Namun hingga sekarang memang, perkembangan segala ladang
pencaharian untuk membantu kelancaran proses jual beli karya
seni ini banyak berkecimpung dalam bentukan-bentukan galeri
mau pun biro usaha seni rupa. Bentukan-bentukan ini ditunjang
juga oleh perkembangan Indonesia dalam menyelenggarakan art
fairs di lingkup nasional, walau pun memang sayangnya belum
diatasnamakan art fairs yang dipelopori oleh tanah air kita
sendiri, beberapa di antaranya adalah perpanjangan tangan dari
acara tahunan Singapur, seperti Bazaar Art dan Art Stage.
Ratusan galeri serta biro jasa karya seni internasional
bermunculan dalam ajang ini, memperjualkan karya yang
menarik bagi para kolektor, menghasilkan uang bagi seniman
mau pun ladang tersebut.
Melihat kondisi ini, penulis tetap tidak meninggalkan
kecenderungan pola yang terus ada. Kolektor, sebagai
penyumbang terbesar bagi keterusan hidup sang seniman, walau
pun sudah membuka diri pada wacana estetika, pada penilaian
praktisi seni dan mau mencoba mengerti kondisi yang ada di luar
pasar, tetaplah mereka hanya memberikan investasi berdasarkan
logika yang akan ada dalam pasar mana pun.
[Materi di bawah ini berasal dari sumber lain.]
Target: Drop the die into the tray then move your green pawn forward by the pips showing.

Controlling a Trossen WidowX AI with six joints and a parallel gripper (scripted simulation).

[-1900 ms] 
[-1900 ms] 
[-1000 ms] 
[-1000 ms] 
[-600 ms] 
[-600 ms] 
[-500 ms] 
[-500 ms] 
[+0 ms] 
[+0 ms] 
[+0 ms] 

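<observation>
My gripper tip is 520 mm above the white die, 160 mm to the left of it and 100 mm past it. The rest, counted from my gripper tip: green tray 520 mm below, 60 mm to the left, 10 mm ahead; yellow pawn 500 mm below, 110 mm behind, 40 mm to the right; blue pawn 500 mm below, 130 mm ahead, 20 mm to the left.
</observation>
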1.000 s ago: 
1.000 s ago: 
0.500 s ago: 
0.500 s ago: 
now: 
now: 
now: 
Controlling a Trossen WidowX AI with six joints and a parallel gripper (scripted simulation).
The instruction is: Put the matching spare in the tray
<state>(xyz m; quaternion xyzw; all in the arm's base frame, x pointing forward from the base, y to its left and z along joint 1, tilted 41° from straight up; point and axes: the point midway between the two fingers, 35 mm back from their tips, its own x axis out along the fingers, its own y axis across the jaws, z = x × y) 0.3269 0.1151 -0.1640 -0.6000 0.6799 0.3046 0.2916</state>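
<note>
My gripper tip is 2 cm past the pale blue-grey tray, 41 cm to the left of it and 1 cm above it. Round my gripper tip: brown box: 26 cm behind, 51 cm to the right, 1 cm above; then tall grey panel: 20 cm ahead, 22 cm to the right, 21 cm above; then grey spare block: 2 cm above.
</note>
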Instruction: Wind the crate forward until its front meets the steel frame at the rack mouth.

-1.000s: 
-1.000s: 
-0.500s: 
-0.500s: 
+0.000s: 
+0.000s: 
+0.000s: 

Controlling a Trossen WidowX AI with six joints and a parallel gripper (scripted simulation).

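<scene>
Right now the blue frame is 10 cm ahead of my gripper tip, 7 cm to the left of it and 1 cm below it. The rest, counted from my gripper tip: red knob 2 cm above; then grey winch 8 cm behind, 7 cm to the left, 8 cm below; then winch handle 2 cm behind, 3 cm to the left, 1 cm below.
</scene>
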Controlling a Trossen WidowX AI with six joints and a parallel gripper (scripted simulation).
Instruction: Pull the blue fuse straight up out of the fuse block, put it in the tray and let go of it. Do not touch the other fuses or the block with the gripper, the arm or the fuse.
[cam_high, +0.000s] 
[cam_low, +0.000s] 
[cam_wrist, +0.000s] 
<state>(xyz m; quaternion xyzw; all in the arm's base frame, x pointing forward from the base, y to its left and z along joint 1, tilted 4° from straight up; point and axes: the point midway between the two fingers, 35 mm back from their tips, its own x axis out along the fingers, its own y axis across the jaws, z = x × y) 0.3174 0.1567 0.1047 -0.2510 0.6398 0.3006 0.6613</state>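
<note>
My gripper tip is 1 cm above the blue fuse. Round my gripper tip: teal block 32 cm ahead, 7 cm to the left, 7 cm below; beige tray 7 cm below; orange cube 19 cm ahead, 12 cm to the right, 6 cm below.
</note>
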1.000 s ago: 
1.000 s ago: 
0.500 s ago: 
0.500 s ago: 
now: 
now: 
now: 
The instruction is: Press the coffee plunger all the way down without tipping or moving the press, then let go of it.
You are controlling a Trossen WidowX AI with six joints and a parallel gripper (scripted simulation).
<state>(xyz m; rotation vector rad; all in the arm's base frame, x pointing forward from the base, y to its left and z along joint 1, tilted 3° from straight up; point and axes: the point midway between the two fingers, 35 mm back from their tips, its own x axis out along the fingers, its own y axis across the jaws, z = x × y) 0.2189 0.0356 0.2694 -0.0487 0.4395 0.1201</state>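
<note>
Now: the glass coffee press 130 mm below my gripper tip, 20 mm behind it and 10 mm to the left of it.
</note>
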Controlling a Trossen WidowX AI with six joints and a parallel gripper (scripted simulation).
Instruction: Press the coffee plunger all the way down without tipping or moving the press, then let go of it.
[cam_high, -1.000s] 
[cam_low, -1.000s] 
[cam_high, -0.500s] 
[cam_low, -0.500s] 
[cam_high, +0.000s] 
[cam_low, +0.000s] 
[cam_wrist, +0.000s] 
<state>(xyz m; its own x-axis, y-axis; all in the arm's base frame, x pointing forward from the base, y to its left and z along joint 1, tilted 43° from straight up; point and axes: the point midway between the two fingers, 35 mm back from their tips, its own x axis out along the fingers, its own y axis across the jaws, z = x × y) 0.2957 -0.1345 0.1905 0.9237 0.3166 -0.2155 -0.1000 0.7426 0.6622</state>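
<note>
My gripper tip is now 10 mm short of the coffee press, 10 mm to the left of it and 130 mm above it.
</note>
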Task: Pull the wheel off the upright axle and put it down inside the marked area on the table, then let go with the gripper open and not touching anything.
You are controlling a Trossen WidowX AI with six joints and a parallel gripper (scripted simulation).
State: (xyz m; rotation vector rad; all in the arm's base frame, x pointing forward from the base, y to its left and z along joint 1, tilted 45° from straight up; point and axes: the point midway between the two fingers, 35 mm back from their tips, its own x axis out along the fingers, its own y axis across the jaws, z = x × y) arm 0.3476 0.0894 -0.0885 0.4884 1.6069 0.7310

Logika ini dibentuk
dari kesadaran bahwa sebaik apa pun karya tersebut, kolektor
akan tetap mengikuti kecenderungan terbesar yang ada dalam
pasar, memilih karya yang nilai jualnya akan tetap baik dalam
investasi sekian tahun kedepan, dan tidak lain tidak bukan karya
tersebut pastilah mewujudkan diri dalam kanvas atau rupa
painting.
Berbeda dari keberadaan karya di bienial-bienial Internasional
yang melepaskan batasan atau resistensi kesenian pada seniman,
yang memberikan wadah perkembangan internasional bagi
seniman-seniman instalasi, new media art, sound art, lighting art,
dan bentuk media lain yang dalam pasar dianggap 'kurang lazim'.
Hal ini mungkin baru dapat dilihat dalam koleksi-koleksi
museum dan galeri, namun bukan koleksi pribadi.
Demikian penulis paparkan kondisi secara permukaan dari pasar
medan seni rupa Indonesia, mungkin kedepannya perkembangan
koleksi secara media dan terbukanya pintu bagi kolektor-kolektor
"nyeleneh" yang menerima keberadaan seni serupa instalasi bisa
bermunculan, namun keberadaan tersebut masih menjadi sebuah
angan, terutama bagi seniman-seniman media baru yang hidup
masih dari pembiayaan residensi dari satu negara ke negara lain
dan bukan dari pembiayaan hasil jual karya mereka.
ㅡ
Sumber
Geczy, Adam. 2010. Art: Histories, Theories, and Exceptions.
Australia: Berg Publishers.
Wicaksono, Adi. 2002. Identitas dan Budaya Massa: Paradigma
dan Pasar.
Yogyakarta: Yayasan Seni Cemeti.
Yuliman, Sanento. 1976. Seni Lukis Indonesia Baru sebuah
pengantar. Jakarta: Dewan Kesenian Jakarta.